▸ Work request:
All of the data must be written out verbatim, with pictures excluded.
········
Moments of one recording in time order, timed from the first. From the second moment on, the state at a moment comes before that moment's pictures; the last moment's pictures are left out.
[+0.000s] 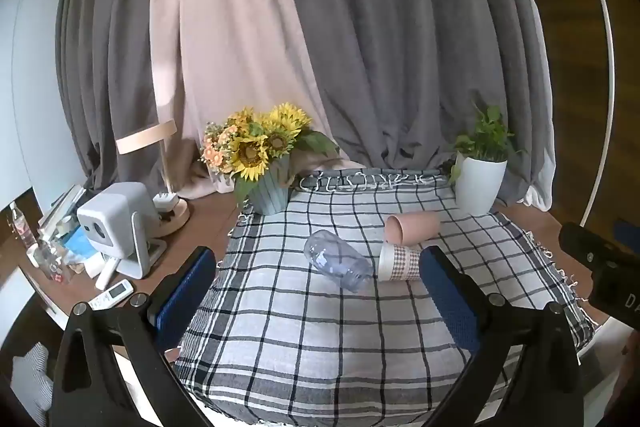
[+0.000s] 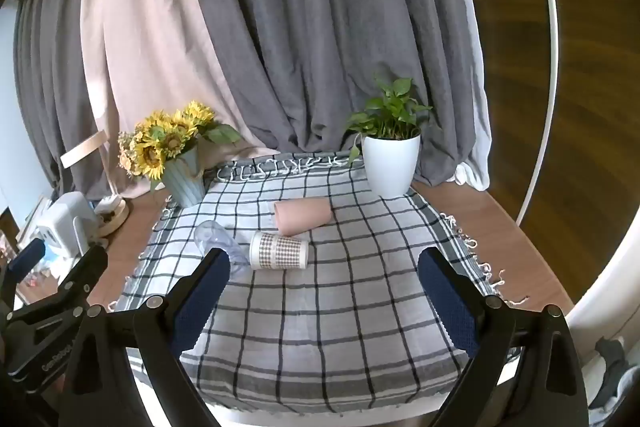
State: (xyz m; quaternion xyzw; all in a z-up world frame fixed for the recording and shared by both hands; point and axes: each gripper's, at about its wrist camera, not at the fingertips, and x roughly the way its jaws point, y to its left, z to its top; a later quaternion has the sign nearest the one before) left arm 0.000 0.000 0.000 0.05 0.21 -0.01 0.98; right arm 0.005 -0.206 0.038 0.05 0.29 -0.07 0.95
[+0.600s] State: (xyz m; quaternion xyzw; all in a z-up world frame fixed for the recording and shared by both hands) left arm -0.001 0.006 0.007 0.02 0.20 -0.03 0.98; right arm 0.009 -0.204 0.044 0.06 0.28 -0.08 0.96
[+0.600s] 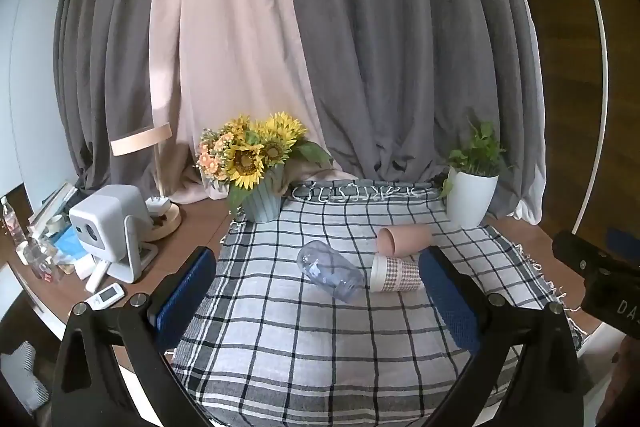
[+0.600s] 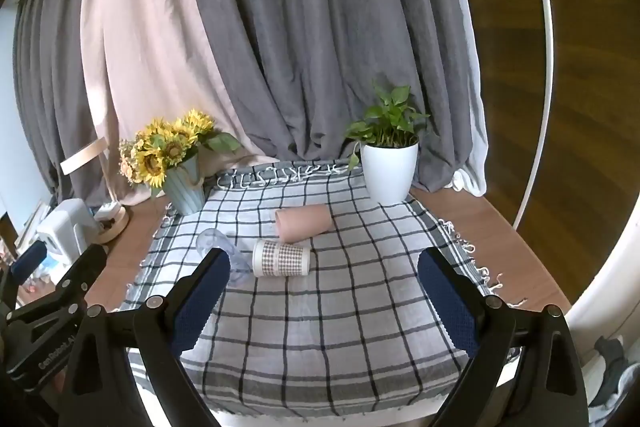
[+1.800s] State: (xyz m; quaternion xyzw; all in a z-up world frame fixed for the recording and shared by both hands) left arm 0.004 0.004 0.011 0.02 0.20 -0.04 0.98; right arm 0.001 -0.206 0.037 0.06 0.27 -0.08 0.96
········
▸ Answer below:
Moments of one recording in time order, timed from the first. From the second moment on, the state at a moment comes before that moment's pictures; the last moment's pictures are left out.
[+0.000s] 
[+0.000s] 
State: (xyz m; quaternion xyzw; all in a z-up world frame fixed for the recording and shared by both hands; point and axes: each gripper's, at about its wrist camera, not at the fingertips, and x roughly the way its jaws point, y to its left, z to its top; a later quaternion has the sign nearest the one before) left arm 0.000 0.000 0.000 0.05 0.21 -0.01 0.98; right arm 0.005 -0.206 0.038 0.05 0.29 -0.07 0.95
[+0.600s] State: (xyz m; quaternion xyzw; all in a z-up world frame fixed for the recording and shared by both hands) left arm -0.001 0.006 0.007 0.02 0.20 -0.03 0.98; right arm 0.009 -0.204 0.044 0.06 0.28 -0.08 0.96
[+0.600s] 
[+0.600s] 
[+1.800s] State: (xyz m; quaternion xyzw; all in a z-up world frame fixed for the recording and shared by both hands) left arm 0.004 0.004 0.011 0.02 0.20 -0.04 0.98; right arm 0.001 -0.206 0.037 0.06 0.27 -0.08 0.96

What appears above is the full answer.